When my daughters attended coding camp, they were the only girls enrolled. The teachers were welcoming, and the girls were proud of what they learned. But they didn’t make any new friends. When asked if they wanted to continue with coding, neither one said yes.
Technically, girls have access to the same science resources as boys, but it’s a lonely road. The percentage of girls interested in technology drops from two-thirds in elementary school to one-third by high school and the percentage of technology jobs filled by women has decreased from 37 percent in 1995 to 24 percent today. It’s not surprising, but the repercussions are drastic.
The pay gap will never close while women are siphoned away from high paying fields, and there is growing evidence that widespread gender bias in research has generated flawed results, with particular implications for women’s health.
We can protect girls’ interest in STEM by providing female role models and an encouraging, hands-on community of like-minded future scientists. Fortunately, our area is rich in resources specifically for budding female scientists.
Girls in Science connects middle and high school girls with female scientists to offer real-world STEM experiences. The middle school program meets one Sunday per month through the school year; applications are open through Oct. 1.
The high school program has winter and spring sessions; applications for winter are open through Dec. 21. Priority is given to candidates with a strong desire to learn and limited access to positive science experiences.
Both programs are free.
Genome Hackers is a high school summer camp run by graduate women in the University of Washington's Genome Sciences department. The camp integrates biology and computer science with programming, lab techniques and DNA sequence analysis.
Campers present their findings to the Genome Sciences department. Tuition is only $50, and scholarships are available.
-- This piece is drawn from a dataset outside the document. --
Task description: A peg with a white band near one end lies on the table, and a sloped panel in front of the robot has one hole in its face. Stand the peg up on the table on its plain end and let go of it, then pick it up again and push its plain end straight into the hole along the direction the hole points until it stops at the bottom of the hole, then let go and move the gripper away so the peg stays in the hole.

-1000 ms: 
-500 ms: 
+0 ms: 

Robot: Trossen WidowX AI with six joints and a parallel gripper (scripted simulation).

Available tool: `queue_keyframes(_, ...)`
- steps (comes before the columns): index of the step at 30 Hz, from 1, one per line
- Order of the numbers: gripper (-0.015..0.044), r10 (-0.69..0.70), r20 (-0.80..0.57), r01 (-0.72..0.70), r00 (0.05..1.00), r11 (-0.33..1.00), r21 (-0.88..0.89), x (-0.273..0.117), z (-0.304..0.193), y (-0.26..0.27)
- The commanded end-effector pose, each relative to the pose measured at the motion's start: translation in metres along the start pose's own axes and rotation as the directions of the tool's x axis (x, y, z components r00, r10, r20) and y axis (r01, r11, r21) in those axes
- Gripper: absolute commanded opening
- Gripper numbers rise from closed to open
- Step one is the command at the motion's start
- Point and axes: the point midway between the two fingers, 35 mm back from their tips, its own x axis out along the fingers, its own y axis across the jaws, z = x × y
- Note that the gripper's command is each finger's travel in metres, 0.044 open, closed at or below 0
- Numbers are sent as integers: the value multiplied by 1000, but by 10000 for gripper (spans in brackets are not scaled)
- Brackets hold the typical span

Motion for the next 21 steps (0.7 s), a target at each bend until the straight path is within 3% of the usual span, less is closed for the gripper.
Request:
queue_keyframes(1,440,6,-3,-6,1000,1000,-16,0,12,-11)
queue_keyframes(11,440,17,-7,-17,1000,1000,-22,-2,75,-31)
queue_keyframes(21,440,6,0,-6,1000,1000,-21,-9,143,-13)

The volunteer-run Girls in Engineering, Math, and Science (GEMS) is a free program for seventh- and eighth-grade girls attending Seattle public schools. The program will be providing hands-on activities, mentoring, field trips and information about a variety of fields.
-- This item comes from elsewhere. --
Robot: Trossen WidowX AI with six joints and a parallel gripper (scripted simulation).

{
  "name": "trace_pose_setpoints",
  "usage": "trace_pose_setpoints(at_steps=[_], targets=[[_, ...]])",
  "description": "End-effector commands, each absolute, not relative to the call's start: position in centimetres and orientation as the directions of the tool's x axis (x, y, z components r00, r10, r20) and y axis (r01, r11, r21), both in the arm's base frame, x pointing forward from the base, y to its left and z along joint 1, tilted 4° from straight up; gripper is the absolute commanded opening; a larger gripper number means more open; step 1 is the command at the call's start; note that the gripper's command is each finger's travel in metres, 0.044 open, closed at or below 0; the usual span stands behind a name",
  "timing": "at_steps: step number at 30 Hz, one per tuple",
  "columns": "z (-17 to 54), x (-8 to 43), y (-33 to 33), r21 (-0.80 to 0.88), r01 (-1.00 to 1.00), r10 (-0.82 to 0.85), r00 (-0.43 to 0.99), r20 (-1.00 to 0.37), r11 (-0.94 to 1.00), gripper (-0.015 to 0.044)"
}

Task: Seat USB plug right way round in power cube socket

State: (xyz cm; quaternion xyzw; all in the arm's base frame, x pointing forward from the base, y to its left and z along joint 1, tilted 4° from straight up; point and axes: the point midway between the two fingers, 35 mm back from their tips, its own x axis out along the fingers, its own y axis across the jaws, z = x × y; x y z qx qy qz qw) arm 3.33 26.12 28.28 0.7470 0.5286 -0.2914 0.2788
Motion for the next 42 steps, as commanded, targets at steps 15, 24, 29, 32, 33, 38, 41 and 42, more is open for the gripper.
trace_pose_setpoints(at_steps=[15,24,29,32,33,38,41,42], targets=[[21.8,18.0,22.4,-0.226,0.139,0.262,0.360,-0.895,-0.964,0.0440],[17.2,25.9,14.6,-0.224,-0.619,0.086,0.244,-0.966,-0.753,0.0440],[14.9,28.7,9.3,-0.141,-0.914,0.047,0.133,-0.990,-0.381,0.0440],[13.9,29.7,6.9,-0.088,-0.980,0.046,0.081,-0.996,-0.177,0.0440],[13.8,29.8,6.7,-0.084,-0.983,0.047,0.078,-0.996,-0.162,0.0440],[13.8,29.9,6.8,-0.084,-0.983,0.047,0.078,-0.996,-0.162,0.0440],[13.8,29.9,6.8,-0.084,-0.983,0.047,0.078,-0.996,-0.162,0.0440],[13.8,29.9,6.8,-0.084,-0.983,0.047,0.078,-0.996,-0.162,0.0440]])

Sign up online to be notified when applications for the 2018-19 school year open.
Amelia’s Aero Club is a Museum of Flight STEAM program for middle school girls offering hands-on activities, book clubs, sleepovers, introductions to industry professionals, field trips, competitions and special events at the Museum.
The Museum also hosts Women Fly, an annual day of activities allowing middle school and high school girls to meet and learn from women in STEM careers.
Girls Who Code establishes after-school Clubs Program for third through 12th grades around Puget Sound and beyond. Clubs work in teams on computer science projects to solve real problems.
The Campus Program offers summer courses for sixth- through 12th-grade girls, and the Summer Immersion Program gives 10th- and 11th-grade girls intensive coding courses at major tech companies.
All three programs are free.
School-based chapters of IGNITE Worldwide offer panel discussions with women in STEM careers, field trips to corporations to see women at work in STEM, interactive workshops and job shadowing. Female enrollment in computer science and engineering classes at participating schools increased between 30 and 80 percent.
Inspiring Girls Expeditions’ tuition-free wilderness expeditions give teens 12 days in the field studying glaciers, volcanoes and marine science. Applications (opening in December) are competitive but are not strictly based on academic achievement.
Although programs are tuition-free, with food and equipment provided, they do involve travel costs.
SPIN Girls is launching this fall to provide eighth graders immersive STEM experiences and mentorship by professionals of color from across King County. Ten sessions over the course of a school year will be divided between project-based learning and visits to partner organizations.
Applications are open until filled, but space is limited for this free program.